# WHAT TO WORK ON
Restate each of the lines given below, word for word.
*** Opening PROVIDED MATERIAL ***
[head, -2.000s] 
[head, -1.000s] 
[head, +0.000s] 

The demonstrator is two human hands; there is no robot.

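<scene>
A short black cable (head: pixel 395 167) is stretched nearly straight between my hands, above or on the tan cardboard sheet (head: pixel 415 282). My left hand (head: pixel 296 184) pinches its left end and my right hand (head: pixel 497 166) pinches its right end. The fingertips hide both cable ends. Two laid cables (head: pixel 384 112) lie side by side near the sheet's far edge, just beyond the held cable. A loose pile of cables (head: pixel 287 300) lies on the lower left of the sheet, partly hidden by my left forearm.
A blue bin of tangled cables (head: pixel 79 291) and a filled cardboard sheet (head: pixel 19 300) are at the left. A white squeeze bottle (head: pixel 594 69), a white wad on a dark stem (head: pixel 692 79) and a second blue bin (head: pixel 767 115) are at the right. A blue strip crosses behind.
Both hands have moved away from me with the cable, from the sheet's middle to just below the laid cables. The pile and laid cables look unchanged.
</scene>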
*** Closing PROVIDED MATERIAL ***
# ANSWER
[head, -2.000s] 
[head, -1.000s] 
[head, +0.000s] 

The demonstrator is two human hands; there is no robot.

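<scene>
A short black cable (head: pixel 395 167) is stretched nearly straight between my hands, above or on the tan cardboard sheet (head: pixel 415 282). My left hand (head: pixel 296 184) pinches its left end and my right hand (head: pixel 497 166) pinches its right end. The fingertips hide both cable ends. Two laid cables (head: pixel 384 112) lie side by side near the sheet's far edge, just beyond the held cable. A loose pile of cables (head: pixel 287 300) lies on the lower left of the sheet, partly hidden by my left forearm.
A blue bin of tangled cables (head: pixel 79 291) and a filled cardboard sheet (head: pixel 19 300) are at the left. A white squeeze bottle (head: pixel 594 69), a white wad on a dark stem (head: pixel 692 79) and a second blue bin (head: pixel 767 115) are at the right. A blue strip crosses behind.
Both hands have moved away from me with the cable, from the sheet's middle to just below the laid cables. The pile and laid cables look unchanged.
</scene>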

Work on the exercise is finished.